Once the FPGA has decimated and filtered the data, it is transferred to the GD32F450 (likely over a parallel bus or high-speed SPI/QSPI interface). The ARM then performs:

  • Feature-value calculation — Time-domain statistical features such as RMS, peak, crest factor, and kurtosis. These are the primary health indicators used in condition monitoring and are relatively cheap to compute on a Cortex-M4F with hardware FPU.
  • FFT computation — Frequency-domain analysis for identifying fault frequencies (bearing defect frequencies, gear mesh frequencies, imbalance, misalignment). The GD32F450's M4F core can execute a CMSIS-DSP FFT efficiently; for 1024-point complex FFT at 200 MHz, throughput is well within the frame-rate budget for typical vibration analysis update rates.
  • Protocol interfacing and data upload — The ARM runs a soft protocol stack to format results and transmit them upstream. This could be Ethernet (the board's "terminal" form factor suggests it sits close to the machine), Modbus, or a proprietary industrial protocol. The GD32F450's MAC peripheral supports 10/100 Ethernet, enabling direct TCP/IP connectivity without an additional network controller.

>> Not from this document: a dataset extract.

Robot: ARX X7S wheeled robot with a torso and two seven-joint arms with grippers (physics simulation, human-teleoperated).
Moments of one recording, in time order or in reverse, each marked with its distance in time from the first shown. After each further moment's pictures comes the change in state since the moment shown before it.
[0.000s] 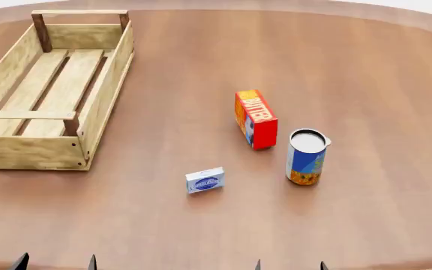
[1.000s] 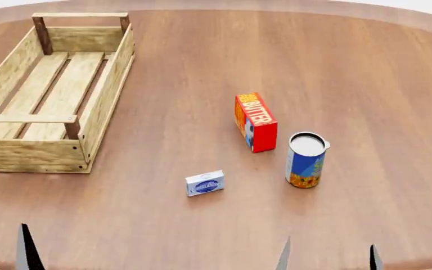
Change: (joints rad) left arm 0.174 -0.085 0.097 0.336 0.024 0.407 -0.213; right arm -0.164 0.095 -0.061 -0.326 -0.003 -0.222 0.193
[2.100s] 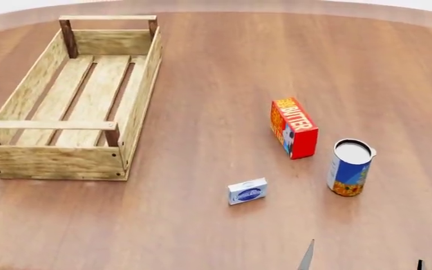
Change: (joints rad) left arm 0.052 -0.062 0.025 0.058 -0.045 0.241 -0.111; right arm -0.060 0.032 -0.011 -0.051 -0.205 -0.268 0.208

Positioning as a Domestic NI Alternative

NI's CompactDAQ and PXI DSA modules offer comparable channel counts and 24-bit resolution, but at a price point that makes large-scale machine fleet deployments expensive. This board targets the same measurement class — high-precision vibration and tachometer acquisition with onboard signal processing — using an entirely domestic component set:

  • No exposure to foreign chip supply-chain risk
  • Lower BOM cost due to domestic FPGA and MCU pricing
  • Simplified software maintenance: GD32F450 code is largely compatible with existing STM32F4 codebases, lowering the barrier for Chinese industrial software teams
  • Built-in feature extraction and FFT mean the host system receives processed results rather than raw waveforms, reducing network bandwidth and host CPU load

For applications in predictive maintenance, rotating machinery health monitoring, and industrial condition monitoring systems — particularly in defence-adjacent or government-procurement contexts where domestic sourcing is mandatory — this architecture presents a credible, production-ready alternative to NI's incumbent hardware.